Wednesday 1 January 2014

Capital


Marx uses the term 'Capital' in a number of ways. He talks of Capital in a number of forms, which are specified, for instance “Productive-Capital”, “Money-Capital”, “Commodity-Capital”, each of which are specific physical forms of Capital. Each of these imply a definition of Capital itself as something more than just these specific forms of it. In this sense, Marx also talks of Capital as being “a social relation”, as well as being “self-expanding value”. In fact, both of these last two definitions are aspects of the same thing. Capital is self-expanding value, but value can only self-expand within the context of a specific social relation. When Marxists speak of “Capital” then they mean something different to its usual use in vocabulary. In fact, it means something even more specific than the more restricted use that bourgeois economists apply compared to its normal use in every day language.

The essence of “Value” is labour. Value is labour, and the measure of value is labour-time. Value can always be expanded, therefore, simply by adding or performing more labour. A primitive commune creates value by performing communal labour - hunting, fishing, making tools etc. It can always create more value by performing more labour. But, there is no means by which this value can expand without the performance of additional Labour-time. It cannot be self-expanding value.

The same is true of other forms of society. In a slave-owning society, for example, the majority of people are not slave-owners, but self-sufficient peasants. Each peasant family produces an amount of value equal to the labour-time it performs. If, it produces products that are surplus to its requirements, and decides to exchange them for other products it requires, so that these surplus products become transformed into commodities, and the value of the products becomes measured in a quantity of other products, i.e. it takes the form of an exchange value, this process does not lead to the creation of any additional value. One amount of value/labour-time is simply exchanged for an equivalent amount of value/labour-time.

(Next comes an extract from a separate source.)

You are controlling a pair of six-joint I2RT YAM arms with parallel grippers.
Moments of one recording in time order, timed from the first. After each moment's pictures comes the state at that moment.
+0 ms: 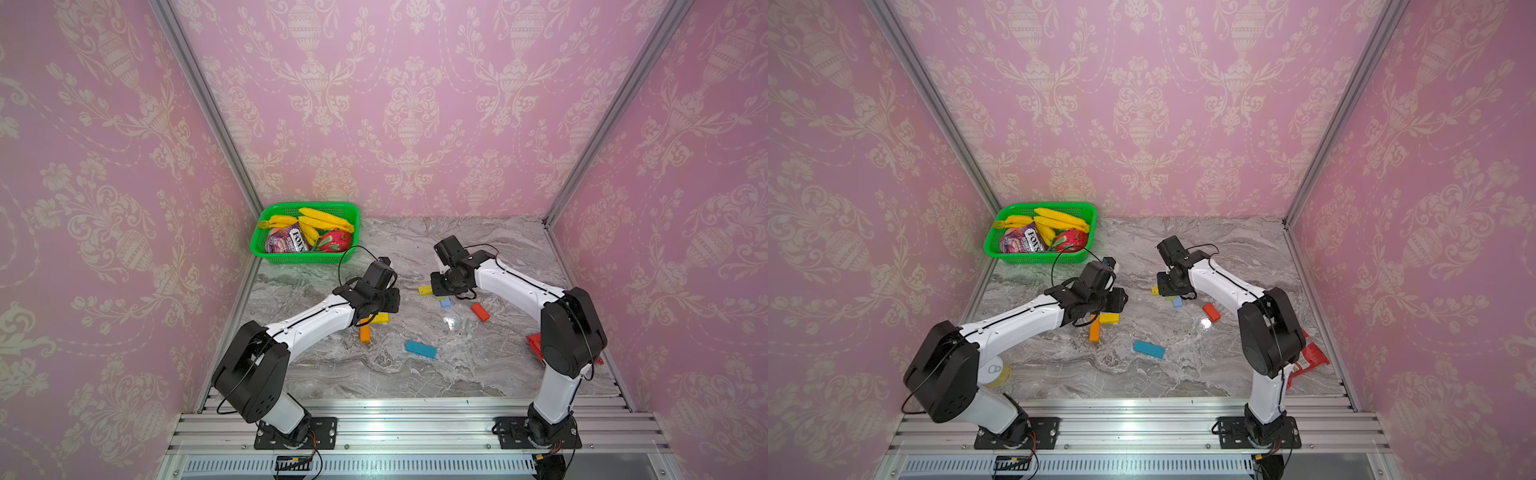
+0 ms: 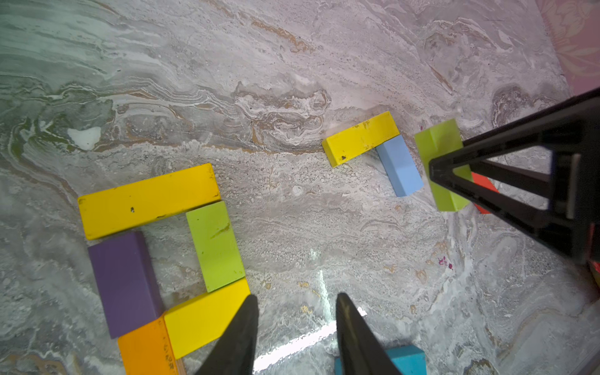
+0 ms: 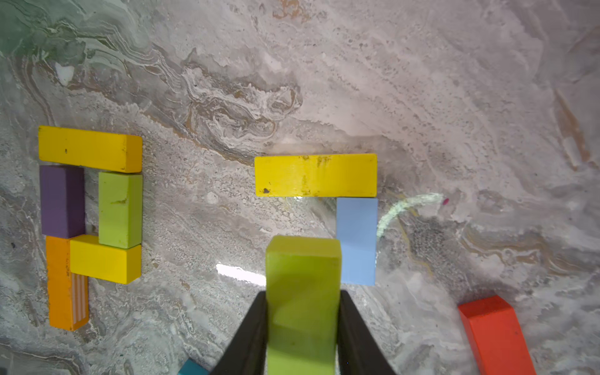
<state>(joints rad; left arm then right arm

This is still true for the slave-owner. As Marx sets out in the Grundrisse and in Capital slaves occupy the same position in the economy as does any other pack animal, and the same is true of a machine. That is a slave, a beast of burden and a machine can all produce surplus products, in that they can produce more products than are required for their production and maintenance, but they do not produce a value greater than is required for their production and maintenance. The owner of a slave, ox, or water mill will have to expend value for their purchase and maintenance, and that value will be transferred into the value of the products they help produce, but nothing more. The illusion is created that these things create additional value only because where they are used to produce commodities, the exchange value of those commodities is determined by the average social labour-time required for their production, and that may be higher than the individual value of commodities produced using slave labour, pack animals or machines. The difference between the individual value and the social value, therefore appears as a surplus value, but if all commodities were produced using slaves, pack animals and machines in the same way, then the difference between the individual value and social value would disappear, and the surplus value would disappear with it.

The same is true of a communist society. A communist society will produce value equal to the labour-time expended. Workers will receive tokens equal to the labour-time they have contributed, and giving them an entitlement to an equivalent proportion of the total social labour-time expended, after deductions have been made to cover administration costs etc. As Marx puts it in the Critique of the Gotha Programme,

“Here, obviously, the same principle prevails as that which regulates the exchange of commodities, as far as this is exchange of equal values. Content and form are changed, because under the altered circumstances no one can give anything except his labour, and because, on the other hand, nothing can pass to the ownership of individuals, except individual means of consumption. But as far as the distribution of the latter among the individual producers is concerned, the same principle prevails as in the exchange of commodity equivalents: a given amount of labour in one form is exchanged for an equal amount of labour in another form.”

So, again although such a society produces a surplus product – a product greater than was needed to replace the means of production and the labour-power consumed in producing the current output – no surplus value is created.

It is only in the specific conditions of Capitalism, where Capital employs wage-labour, that a surplus value is produced. It is the production of surplus value, which is the means by which Capital self-expands.


“But it is only within the process of production that the value laid out in labour-power is converted (not for the labourer but for the capitalist) from a definite, constant magnitude into a variable one, and only thus the advanced value is converted altogether into capital-value, into capital, into self-expanding value.” 

(Capital II pp 217-8)



Capital is then both a social relation and self-expanding value, and one entails the other.